As maçanetas embutidas, o tratamento mais aerodinâmico dos retrovisores e o assoalho liso entram na conta da eficiência, claro, mas o mérito é que nada disso parece fora do lugar. É tudo muito resolvido, dentro do desenho, e não grita “vitrine de engenharia querendo atenção a qualquer custo”.
Lanternas do BMW i3 são mais finas do que as do atual Série 3
Divulgação
Na traseira, o i3 talvez seja ainda mais convincente. As lanternas horizontais entram pelas extremidades da carroceria e ajudam a dar ao carro sensação de maior largura. O desenho delas também foge da nostalgia preguiçosa. Há ecos de BMW ali, claro, mas sem copiar o passado de forma servil.

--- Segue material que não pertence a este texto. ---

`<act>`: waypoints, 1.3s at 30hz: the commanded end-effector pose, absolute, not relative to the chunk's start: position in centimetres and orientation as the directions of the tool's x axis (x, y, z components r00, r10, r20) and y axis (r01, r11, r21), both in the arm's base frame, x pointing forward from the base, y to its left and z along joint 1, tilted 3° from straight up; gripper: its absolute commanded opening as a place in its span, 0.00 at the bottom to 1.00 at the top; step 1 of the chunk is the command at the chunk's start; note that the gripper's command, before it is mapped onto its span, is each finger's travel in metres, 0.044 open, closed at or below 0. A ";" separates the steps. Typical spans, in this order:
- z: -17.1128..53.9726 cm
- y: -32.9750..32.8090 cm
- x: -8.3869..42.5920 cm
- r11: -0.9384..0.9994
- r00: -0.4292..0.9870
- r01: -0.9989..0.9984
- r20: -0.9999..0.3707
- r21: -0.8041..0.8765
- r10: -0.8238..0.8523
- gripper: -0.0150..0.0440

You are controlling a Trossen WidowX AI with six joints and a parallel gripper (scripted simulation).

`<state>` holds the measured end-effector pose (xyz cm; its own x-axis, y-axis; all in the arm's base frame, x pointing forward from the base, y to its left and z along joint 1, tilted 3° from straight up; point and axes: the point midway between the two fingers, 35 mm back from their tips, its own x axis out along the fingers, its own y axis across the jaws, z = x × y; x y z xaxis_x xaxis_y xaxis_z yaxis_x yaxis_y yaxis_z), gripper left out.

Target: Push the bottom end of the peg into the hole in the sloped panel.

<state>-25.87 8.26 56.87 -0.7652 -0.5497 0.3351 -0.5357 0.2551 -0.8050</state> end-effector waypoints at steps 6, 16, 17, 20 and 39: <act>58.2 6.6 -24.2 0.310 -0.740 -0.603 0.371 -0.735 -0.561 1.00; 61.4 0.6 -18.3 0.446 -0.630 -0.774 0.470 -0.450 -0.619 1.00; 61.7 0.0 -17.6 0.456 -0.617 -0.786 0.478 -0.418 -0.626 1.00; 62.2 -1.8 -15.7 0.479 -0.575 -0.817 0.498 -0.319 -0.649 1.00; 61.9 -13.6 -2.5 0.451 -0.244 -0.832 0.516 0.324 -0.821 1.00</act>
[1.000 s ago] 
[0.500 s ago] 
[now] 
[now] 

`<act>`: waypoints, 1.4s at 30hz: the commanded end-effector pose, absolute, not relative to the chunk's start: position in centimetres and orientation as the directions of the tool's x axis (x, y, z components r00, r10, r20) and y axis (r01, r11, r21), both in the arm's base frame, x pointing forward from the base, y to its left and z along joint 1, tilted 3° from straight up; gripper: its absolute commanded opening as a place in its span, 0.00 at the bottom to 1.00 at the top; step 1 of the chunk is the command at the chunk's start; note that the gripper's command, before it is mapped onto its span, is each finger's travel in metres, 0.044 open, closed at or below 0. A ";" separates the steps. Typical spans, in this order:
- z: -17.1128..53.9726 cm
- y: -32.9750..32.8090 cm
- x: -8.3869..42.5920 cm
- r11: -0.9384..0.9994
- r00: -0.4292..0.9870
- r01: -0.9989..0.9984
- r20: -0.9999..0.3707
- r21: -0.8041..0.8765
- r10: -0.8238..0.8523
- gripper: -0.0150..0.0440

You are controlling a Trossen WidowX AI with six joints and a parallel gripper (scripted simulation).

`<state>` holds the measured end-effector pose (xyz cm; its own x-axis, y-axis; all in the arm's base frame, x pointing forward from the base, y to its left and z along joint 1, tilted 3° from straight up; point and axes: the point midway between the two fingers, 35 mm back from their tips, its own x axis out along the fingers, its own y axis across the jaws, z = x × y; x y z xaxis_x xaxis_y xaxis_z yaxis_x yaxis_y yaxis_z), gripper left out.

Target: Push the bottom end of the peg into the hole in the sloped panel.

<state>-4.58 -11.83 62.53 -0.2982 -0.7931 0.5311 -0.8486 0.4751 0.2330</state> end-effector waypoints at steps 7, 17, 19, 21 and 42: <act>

Temos, assim, uma traseira contemporânea, limpa, segura de si e com personalidade. Francamente, isso é muito mais do que se pode dizer de muito lançamento premium recente.
Dimensões
Entre-eixos de 2,90 m aproxima o modelo de sedãs grandes
Divulgação
As dimensões ajudam a explicar por que o carro funciona tão bem no olhar. O modelo tem 4,76 metros de comprimento, 1,87 m de largura e 2,90 m de entre-eixos. São números que mantêm o i3 exatamente no campo onde um Série 3 deve ocupar, com porte de sedã médio premium e espaço suficiente para trabalhar boas proporções entre capô, cabine e traseira.
No entanto, o que mais interessa talvez sejam justamente as medidas menos óbvias. A altura de 1,48 m é importante porque impede que o i3 caia num problema comum a muitos elétricos. Em carro a bateria, sempre existe o risco de a necessidade de acomodar o pacote no assoalho empurrar a carroceria para cima e deixar o conjunto com aquele aspecto meio inflado, como se o sedã estivesse alguns centímetros acima do que deveria. Aqui, não. O i3 continua baixo o bastante para preservar a leitura de um BMW de três volumes, com frente lançada, linha de teto bem resolvida e carroceria mais próxima do chão.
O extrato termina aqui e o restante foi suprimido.